# War Among the Stars - Sci Fi Orchestral Music



## Casey Edwards (Aug 30, 2012)

I decided to revamp an old idea that never quite met its potential. I hope you can dig it.

[flash width=540 height=100 loop=false]http://player.soundcloud.com/player.swf?url=http%3A%2F%2Fapi.soundcloud.com%2Ftracks%2F58175328&secret_url=false&player_type=waveform&theme_color=000000&color=000000&comments_color=000000&color=000000[/flash]


----------



## Dracarys (Aug 30, 2012)

Very dynamic, enjoyed this a lot.

Can you break down libraries used for each orchestral section?

The legatos could use some work at 1:25, and brass sounds great, is that VSL?
Also are you using a limiter/compressor on your master? Levels sound pretty high, in a good way.


Thanks!


----------



## Ganvai (Aug 31, 2012)

Yeah, this track really brings me right back aboard the Enterprise or back to the Deathstar... can't decide where to go 

Good work.


----------



## Tanuj Tiku (Aug 31, 2012)

Good stuff Casey

Enjoyed listening to it! 


Tanuj.


----------



## Casey Edwards (Aug 31, 2012)

Casalena @ Thu Aug 30 said:


> Very dynamic, enjoyed this a lot.
> 
> Can you break down libraries used for each orchestral section?
> 
> ...



Westgate WW's
CineBrass Bundle
HB Gold
The Trumpet (for a few seconds)
TS1
Spitefire Percussion and Harp
Lass

If you have any specific inquiries about the brass let me know. HB GOLD + CB Bundle is a force to be reckoned with. I'm never without when it comes to brass.




Ganvai @ Fri Aug 31 said:


> Yeah, this track really brings me right back aboard the Enterprise or back to the Deathstar... can't decide where to go
> Good work.



Thanks man! Star Wars and Star Trek are obviously huge inspirations on this track.

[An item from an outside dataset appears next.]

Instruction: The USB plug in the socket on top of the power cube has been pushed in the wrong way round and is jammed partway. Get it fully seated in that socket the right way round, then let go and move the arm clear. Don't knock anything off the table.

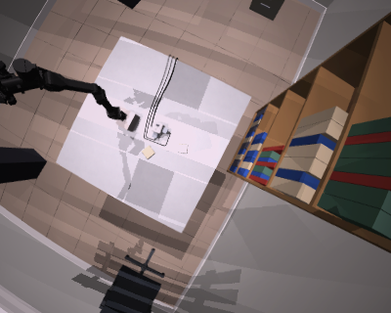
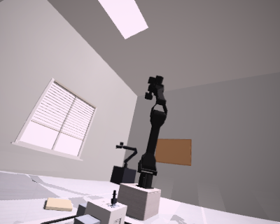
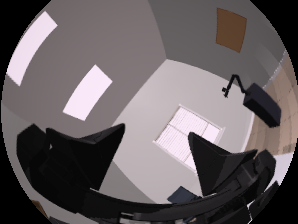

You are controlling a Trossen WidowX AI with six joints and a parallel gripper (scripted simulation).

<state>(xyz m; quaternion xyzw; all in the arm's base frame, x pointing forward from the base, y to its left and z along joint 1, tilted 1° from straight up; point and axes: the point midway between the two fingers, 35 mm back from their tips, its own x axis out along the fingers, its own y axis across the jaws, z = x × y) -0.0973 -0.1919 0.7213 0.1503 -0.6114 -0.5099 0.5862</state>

vibrato @ Fri Aug 31 said:


> Good stuff Casey
> Enjoyed listening to it!
> Tanuj.



Thanks, Tanuj!


----------



## AlexanderKostov (Sep 1, 2012)

Really great work man! I enjoyed it alot! Keep up the great work !


----------



## TGV (Sep 1, 2012)

Nice! Lots of drama, great sounding eruptions, and very StarWarsy.


----------



## Lex (Sep 1, 2012)

I liked the part from 0:50 to 2:00 the most.

cheers

alex


----------



## TGV (Sep 1, 2012)

Just a dumb question: are the basses in the "Rite" passage (say around 0:35) a bit boomy? On my headphones they sound fine, but on my monitors the jump out. Do I have to tame them a bit?


----------



## Casey Edwards (Sep 1, 2012)

Thanks for listening guys! :D 

TGV - They sound fine to me on my monitors (I don't ever use headphones when writing or mixing), but that doesn't mean it's a good mix or that there aren't any problems. I can say that I put a High Pass filter on every bus, and usually try to be very conscious of how muddy the lows get. Let me know if you guys hear anything terrible mix-wise. Thanks again.


----------



## Casey Edwards (Sep 4, 2012)

I'm going to give this a self-bump just in case anyone has some more suggestions.


----------



## ryanstrong (Sep 4, 2012)

Beautiful piece! Love it. Comment... right around the 1:33 for some reason, to me, the strings really start to sound synthetic to me. Which surprises me because you mention you use LASS and I almost never think LASS sounds bad, but perhaps because it's a full high section moving quickly? Perhaps something to look at? Am I hearing things wrong?


----------



## zacnelson (Sep 5, 2012)

I think the impact at around 1:30 - 1:50 is very stirring, however I also agree with Rystro that the strings sound bad there. I was also very stirred at 2:20, that was magnificent. My favourite parts are the John Williams brass and woodwind sections nearer the start, it made me nostalgic for the good old days of the 80s adventure soundtracks!


----------



## Casey Edwards (Sep 5, 2012)

Thanks for the critique guys. I'll have to take a look at that string part. The programming seems to be bothering everyone. Leave it to me to make LASS sound bad! haha


----------



## Martin K (Sep 5, 2012)

Great track! Enjoyed it a lot 

Martin


----------



## Casey Edwards (Sep 6, 2012)

Thanks, Martin. I'm glad!


----------



## germancomponist (Sep 6, 2012)

Nice!


----------



## Casey Edwards (Sep 6, 2012)

germancomponist @ Thu Sep 06 said:


> Nice!



Thank you sir. o-[][]-o


----------